TASK DESCRIPTION:
Nothing in the data may be altered; the answer is a verbatim copy of it.

Segment Start: MATERIAL PROVIDED

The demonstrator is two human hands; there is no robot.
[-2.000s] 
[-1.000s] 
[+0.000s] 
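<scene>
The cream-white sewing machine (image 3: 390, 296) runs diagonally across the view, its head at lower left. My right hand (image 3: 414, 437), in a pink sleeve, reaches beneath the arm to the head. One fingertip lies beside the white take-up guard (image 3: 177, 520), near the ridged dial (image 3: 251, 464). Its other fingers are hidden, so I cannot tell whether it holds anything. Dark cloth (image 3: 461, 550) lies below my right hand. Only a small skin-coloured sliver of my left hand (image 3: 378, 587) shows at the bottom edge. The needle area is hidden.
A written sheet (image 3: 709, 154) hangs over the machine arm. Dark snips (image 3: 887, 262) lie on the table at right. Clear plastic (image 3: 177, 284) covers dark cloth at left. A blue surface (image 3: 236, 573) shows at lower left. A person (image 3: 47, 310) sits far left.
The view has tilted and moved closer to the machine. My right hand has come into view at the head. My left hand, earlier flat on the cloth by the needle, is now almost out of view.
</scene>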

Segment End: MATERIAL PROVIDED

OUTPUT:
The demonstrator is two human hands; there is no robot.
[-2.000s] 
[-1.000s] 
[+0.000s] 
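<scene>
The cream-white sewing machine (image 3: 390, 296) runs diagonally across the view, its head at lower left. My right hand (image 3: 414, 437), in a pink sleeve, reaches beneath the arm to the head. One fingertip lies beside the white take-up guard (image 3: 177, 520), near the ridged dial (image 3: 251, 464). Its other fingers are hidden, so I cannot tell whether it holds anything. Dark cloth (image 3: 461, 550) lies below my right hand. Only a small skin-coloured sliver of my left hand (image 3: 378, 587) shows at the bottom edge. The needle area is hidden.
A written sheet (image 3: 709, 154) hangs over the machine arm. Dark snips (image 3: 887, 262) lie on the table at right. Clear plastic (image 3: 177, 284) covers dark cloth at left. A blue surface (image 3: 236, 573) shows at lower left. A person (image 3: 47, 310) sits far left.
The view has tilted and moved closer to the machine. My right hand has come into view at the head. My left hand, earlier flat on the cloth by the needle, is now almost out of view.
</scene>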

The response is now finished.